> _The problem_
For this exercise, restate every line below word for word and drop the images.

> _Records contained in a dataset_
____________________
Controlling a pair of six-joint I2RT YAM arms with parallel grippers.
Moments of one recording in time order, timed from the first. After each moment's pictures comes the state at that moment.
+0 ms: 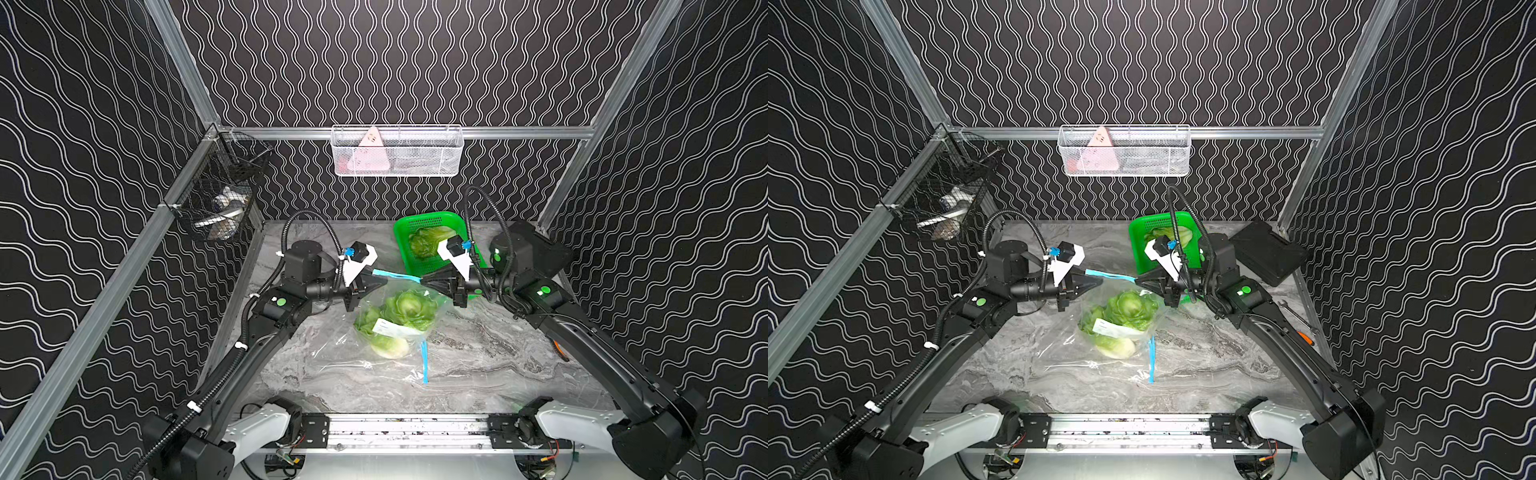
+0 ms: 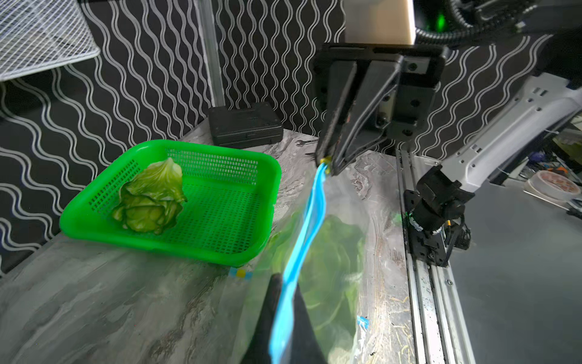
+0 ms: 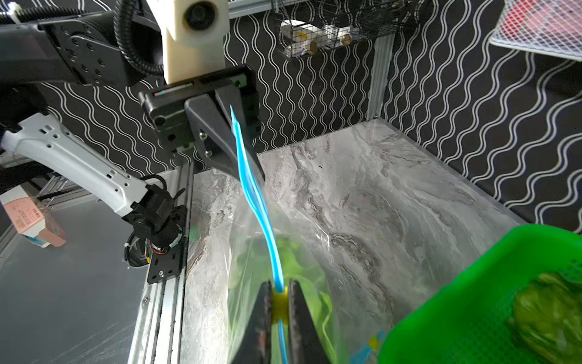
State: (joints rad) left arm -0.28 1.10 1.04 -0.33 0.83 0.23; right arm 0.49 1.19 1.12 -0.33 -0.77 -0.18
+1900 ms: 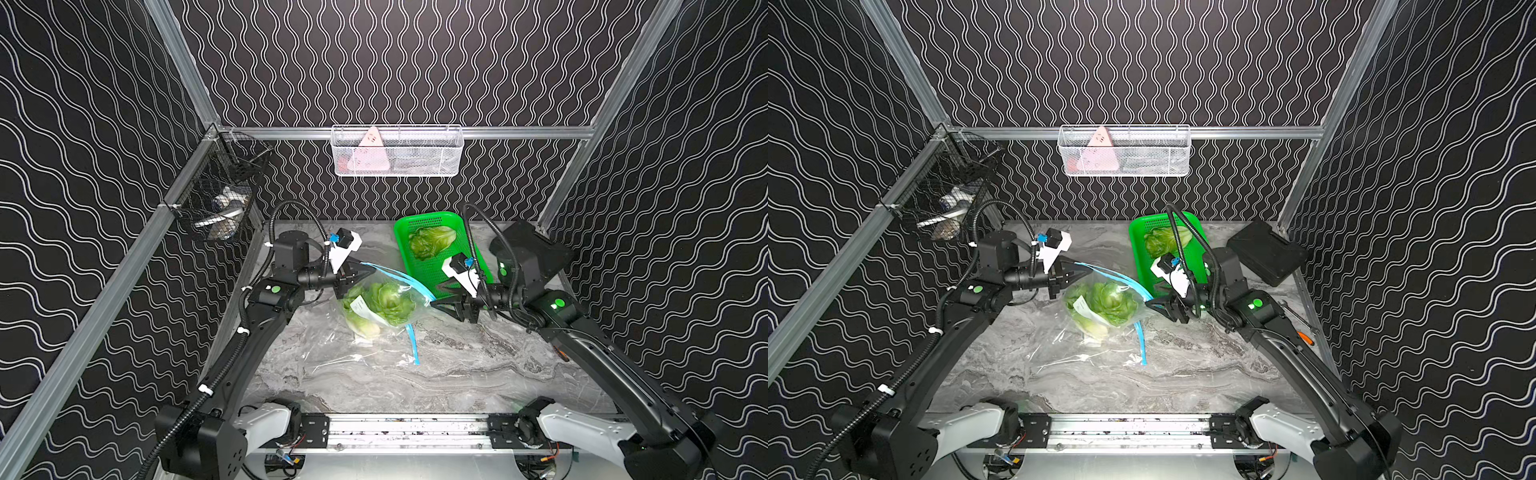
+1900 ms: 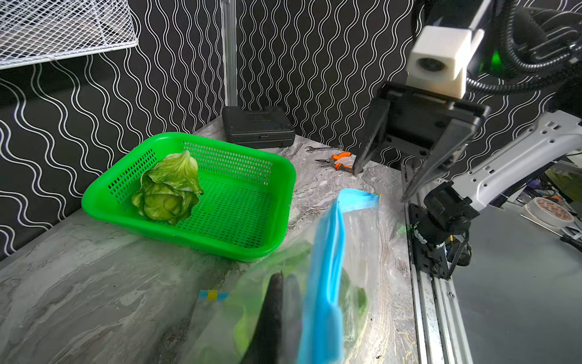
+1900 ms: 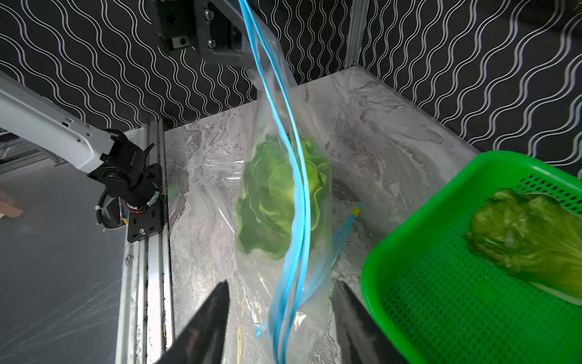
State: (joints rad) left arm -0.16 1.17 1.08 -0.32 0.96 0.22; right arm 0.53 1.06 1.09 -0.56 -0.58 -0.28
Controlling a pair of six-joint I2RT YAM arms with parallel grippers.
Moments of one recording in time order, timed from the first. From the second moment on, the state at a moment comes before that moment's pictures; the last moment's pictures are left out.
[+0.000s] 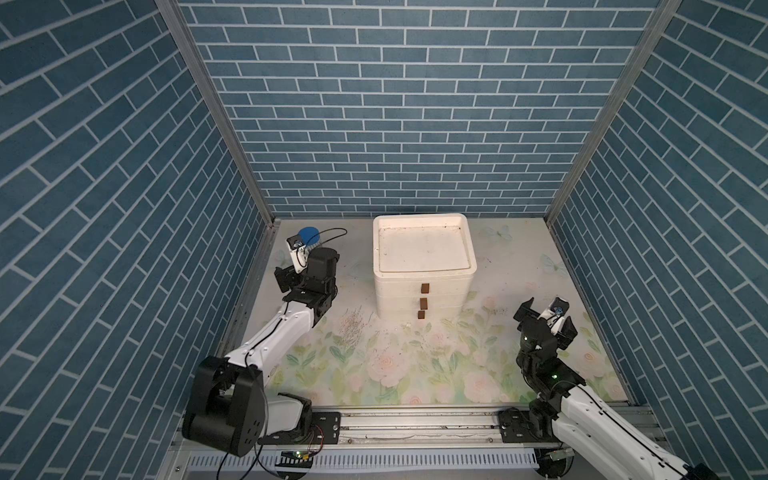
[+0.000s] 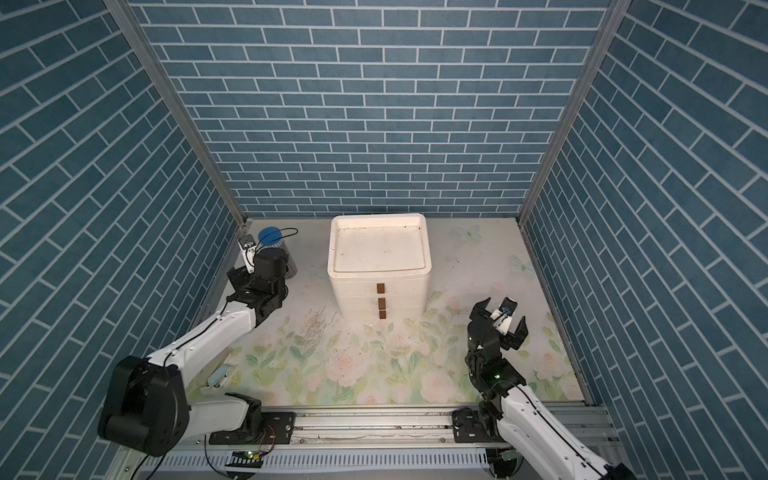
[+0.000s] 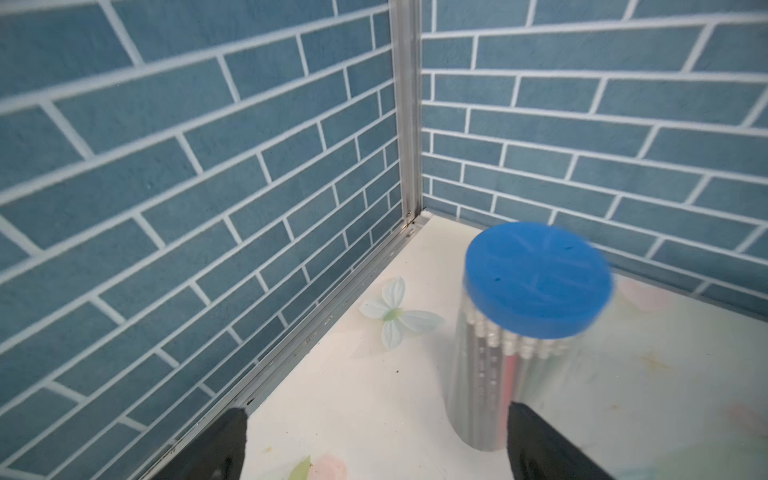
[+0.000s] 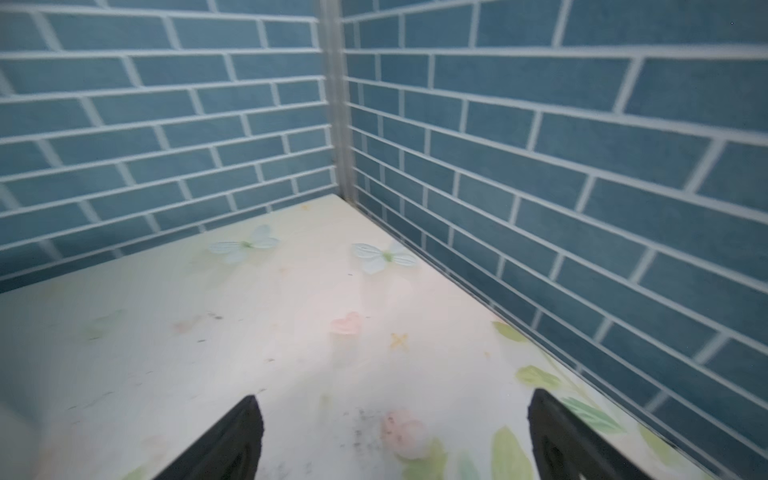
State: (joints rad) left arm -0.24 1.34 0.76 0.06 -0.90 -0.33; right arm 0.41 0.66 0.16 0.19 0.98 0.29
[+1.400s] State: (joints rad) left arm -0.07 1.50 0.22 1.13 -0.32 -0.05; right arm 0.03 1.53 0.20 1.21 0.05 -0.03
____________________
> _Task result_
Controlling a pair of six-joint I2RT YAM arms with parallel grippers.
Moments of one recording in time order, timed from the first. After each moment's pictures comes the state at that moment.
+0 ms: 
+0 ms: 
+0 ms: 
State: (joints rad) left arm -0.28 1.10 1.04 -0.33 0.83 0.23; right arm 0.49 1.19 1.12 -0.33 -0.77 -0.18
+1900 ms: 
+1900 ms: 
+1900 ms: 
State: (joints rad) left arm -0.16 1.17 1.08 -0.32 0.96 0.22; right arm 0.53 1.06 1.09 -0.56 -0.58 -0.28
Controlling a pair of six-joint I2RT YAM arms with parallel grippers.
Moments of one recording in time order, timed from the first. From the second moment on, the state at a moment comes before that moment's pictures; the last moment's pictures are left out.
[+0.000s] 
[+0.000s] 
[+0.000s] 
[+0.000s] 
State: (joints rad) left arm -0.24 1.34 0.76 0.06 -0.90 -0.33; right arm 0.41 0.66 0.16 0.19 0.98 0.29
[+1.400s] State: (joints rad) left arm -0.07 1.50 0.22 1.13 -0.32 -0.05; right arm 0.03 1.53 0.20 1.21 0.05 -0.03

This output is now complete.